[To do]
Within the records, which lines hold the string "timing"? Report each one by copying it.

[Extracted information Boundary: Start]

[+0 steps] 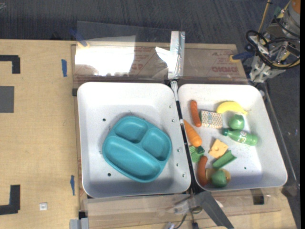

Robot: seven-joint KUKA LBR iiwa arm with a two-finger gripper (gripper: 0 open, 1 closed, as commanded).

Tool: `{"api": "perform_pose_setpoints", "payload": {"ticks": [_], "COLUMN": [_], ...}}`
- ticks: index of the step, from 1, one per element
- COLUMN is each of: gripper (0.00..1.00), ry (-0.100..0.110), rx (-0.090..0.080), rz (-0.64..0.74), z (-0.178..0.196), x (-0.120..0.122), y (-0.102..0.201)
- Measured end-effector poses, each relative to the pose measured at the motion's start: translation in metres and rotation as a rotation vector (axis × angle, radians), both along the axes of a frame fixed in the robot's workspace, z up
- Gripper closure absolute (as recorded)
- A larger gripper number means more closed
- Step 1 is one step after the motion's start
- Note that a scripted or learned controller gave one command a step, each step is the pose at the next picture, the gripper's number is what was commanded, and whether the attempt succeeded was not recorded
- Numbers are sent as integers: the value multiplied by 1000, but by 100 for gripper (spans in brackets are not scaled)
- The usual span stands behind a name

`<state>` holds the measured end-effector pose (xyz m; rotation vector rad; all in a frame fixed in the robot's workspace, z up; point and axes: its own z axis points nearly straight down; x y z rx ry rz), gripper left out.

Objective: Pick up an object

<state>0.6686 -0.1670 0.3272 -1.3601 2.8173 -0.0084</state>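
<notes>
The right bin (267, 173) holds several toy foods. Among them are a yellow banana (230, 108), a green apple (236, 122), a green bottle (241, 137), an orange carrot (193, 133) and a thin red sausage (194, 112). Also there are a patterned packet (211, 119), a cheese wedge (218, 149), a green cucumber (223, 160), a brown-red sausage (203, 169) and a round green fruit (219, 177). The arm's wrist, wrapped in cables, hangs beyond the bin's far right corner. My gripper (259, 71) sits there, outside the bin and above no object.
The left bin (90, 104) holds a teal divided plate (137, 148). A clear plastic sheet (124, 56) and a taped upright divider (176, 51) stand behind the bins. Tan board lies to the left, dark floor at the back.
</notes>
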Motion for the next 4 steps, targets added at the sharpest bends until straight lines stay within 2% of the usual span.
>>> {"api": "perform_pose_setpoints", "payload": {"ticks": [1, 2, 3, 4], "gripper": [100, 100, 100, 100], "ry": [10, 10, -3, 7], "rx": [1, -2, -11, -4], "rz": [234, 535, 503, 593], "z": [-55, -124, -6, -8], "x": [-3, -20, 1, -4], "y": [9, -34, -56, -47]}}
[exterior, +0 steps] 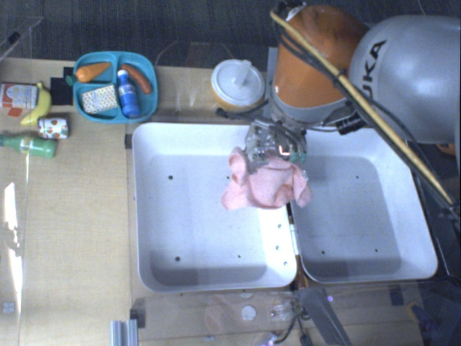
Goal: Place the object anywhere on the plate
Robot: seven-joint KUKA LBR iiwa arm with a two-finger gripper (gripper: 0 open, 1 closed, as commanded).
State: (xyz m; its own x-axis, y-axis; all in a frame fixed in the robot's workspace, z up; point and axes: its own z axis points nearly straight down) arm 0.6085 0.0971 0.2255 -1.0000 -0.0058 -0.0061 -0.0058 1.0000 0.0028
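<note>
The gripper (276, 152) looks pinched shut on the top of the pink cloth (265, 186), I think, so the cloth hangs bunched over the rim between the left bin (180, 215) and right bin (360, 222), presumably mid-carry.

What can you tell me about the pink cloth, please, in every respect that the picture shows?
The pink cloth is a soft, crumpled piece of fabric, pale pink, bunched into loose folds with floppy corners drooping at left and right. It hangs from the gripper, its top gathered up against the fingers. It sits over the seam between the two bins, mostly above the left bin, with its right corner reaching over the right bin. Whether its lower edge touches the rims cannot be told.
</note>
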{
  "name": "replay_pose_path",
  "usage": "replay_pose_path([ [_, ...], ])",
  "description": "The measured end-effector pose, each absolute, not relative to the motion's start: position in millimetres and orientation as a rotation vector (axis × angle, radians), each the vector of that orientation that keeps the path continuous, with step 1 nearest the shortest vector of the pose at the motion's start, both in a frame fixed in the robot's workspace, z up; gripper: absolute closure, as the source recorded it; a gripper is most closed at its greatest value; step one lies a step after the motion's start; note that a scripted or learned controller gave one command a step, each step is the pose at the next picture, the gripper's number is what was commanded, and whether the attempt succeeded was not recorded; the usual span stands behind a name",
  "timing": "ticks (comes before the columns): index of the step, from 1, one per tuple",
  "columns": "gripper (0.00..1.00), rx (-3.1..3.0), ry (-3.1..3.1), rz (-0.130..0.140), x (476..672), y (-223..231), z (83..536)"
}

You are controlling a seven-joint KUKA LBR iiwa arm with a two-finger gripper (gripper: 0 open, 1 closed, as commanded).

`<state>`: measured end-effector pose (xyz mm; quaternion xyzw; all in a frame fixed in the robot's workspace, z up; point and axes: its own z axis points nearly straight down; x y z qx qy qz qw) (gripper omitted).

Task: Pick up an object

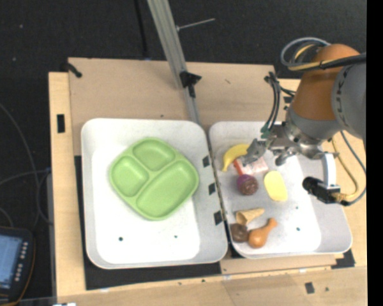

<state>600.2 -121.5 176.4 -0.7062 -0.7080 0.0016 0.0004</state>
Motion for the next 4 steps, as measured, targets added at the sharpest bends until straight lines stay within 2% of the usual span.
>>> replay_pose_path([
  [1, 0.00, -2.218, -2.222, 0.006, 599.1, -113, 127],
  [2, 0.00, -2.222, -2.221, 0.004, 598.9, -115, 100],
  [3, 1.00, -2.228, -2.219, -0.002, 600.2, -115, 112],
  [4, 1.00, -2.229, -2.222, -0.004, 608.6, -124, 163],
])
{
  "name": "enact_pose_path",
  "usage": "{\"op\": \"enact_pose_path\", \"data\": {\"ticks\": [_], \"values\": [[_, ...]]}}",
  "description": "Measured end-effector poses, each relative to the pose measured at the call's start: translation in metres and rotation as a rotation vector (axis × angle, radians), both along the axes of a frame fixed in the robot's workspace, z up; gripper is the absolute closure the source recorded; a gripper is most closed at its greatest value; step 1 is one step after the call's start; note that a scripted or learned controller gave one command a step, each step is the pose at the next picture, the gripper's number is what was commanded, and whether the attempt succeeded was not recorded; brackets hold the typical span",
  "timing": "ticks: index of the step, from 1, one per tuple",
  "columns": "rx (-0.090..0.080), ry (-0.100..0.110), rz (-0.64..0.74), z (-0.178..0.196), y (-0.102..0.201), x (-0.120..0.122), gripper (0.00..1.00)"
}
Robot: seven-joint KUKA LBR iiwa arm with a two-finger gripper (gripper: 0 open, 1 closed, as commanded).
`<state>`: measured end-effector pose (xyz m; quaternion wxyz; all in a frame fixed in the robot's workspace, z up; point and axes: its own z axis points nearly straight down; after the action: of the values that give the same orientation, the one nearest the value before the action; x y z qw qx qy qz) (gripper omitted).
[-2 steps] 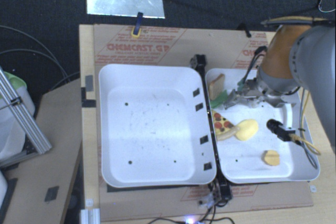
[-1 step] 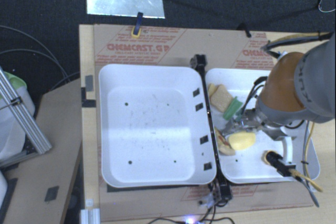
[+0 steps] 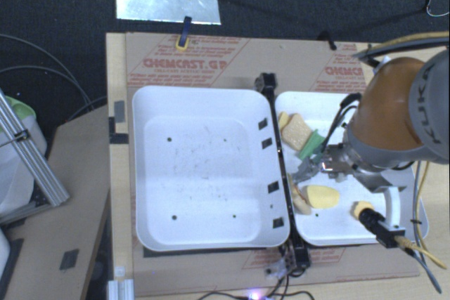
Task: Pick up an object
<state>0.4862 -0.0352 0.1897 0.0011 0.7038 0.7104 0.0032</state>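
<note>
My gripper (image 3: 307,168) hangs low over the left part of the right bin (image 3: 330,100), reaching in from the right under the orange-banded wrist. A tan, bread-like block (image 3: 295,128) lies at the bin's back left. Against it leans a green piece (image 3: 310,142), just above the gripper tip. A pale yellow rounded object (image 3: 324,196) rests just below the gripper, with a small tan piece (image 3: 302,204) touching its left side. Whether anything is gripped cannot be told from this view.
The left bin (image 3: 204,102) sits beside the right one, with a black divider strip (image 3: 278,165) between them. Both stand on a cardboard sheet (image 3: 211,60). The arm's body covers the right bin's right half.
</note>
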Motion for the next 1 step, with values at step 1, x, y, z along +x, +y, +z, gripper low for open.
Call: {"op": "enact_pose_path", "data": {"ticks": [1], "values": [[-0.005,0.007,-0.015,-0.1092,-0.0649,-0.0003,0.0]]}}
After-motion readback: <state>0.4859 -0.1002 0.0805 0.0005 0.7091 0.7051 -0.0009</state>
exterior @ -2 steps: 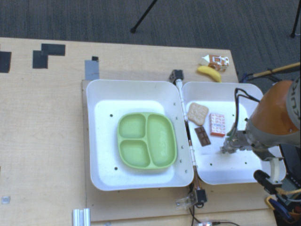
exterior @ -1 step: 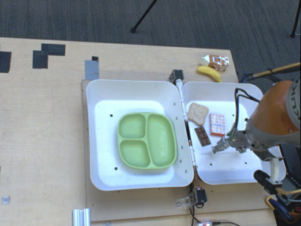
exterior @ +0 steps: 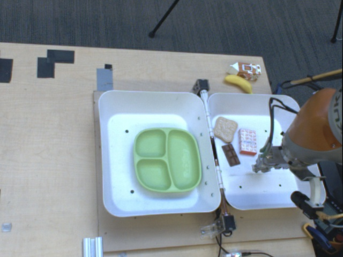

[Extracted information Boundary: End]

[Written answer]
  "timing": "ticks (comes before the columns): index of the step, from 1, one per tuple",
  "timing": "ticks: index of the step, from 1, one per tuple",

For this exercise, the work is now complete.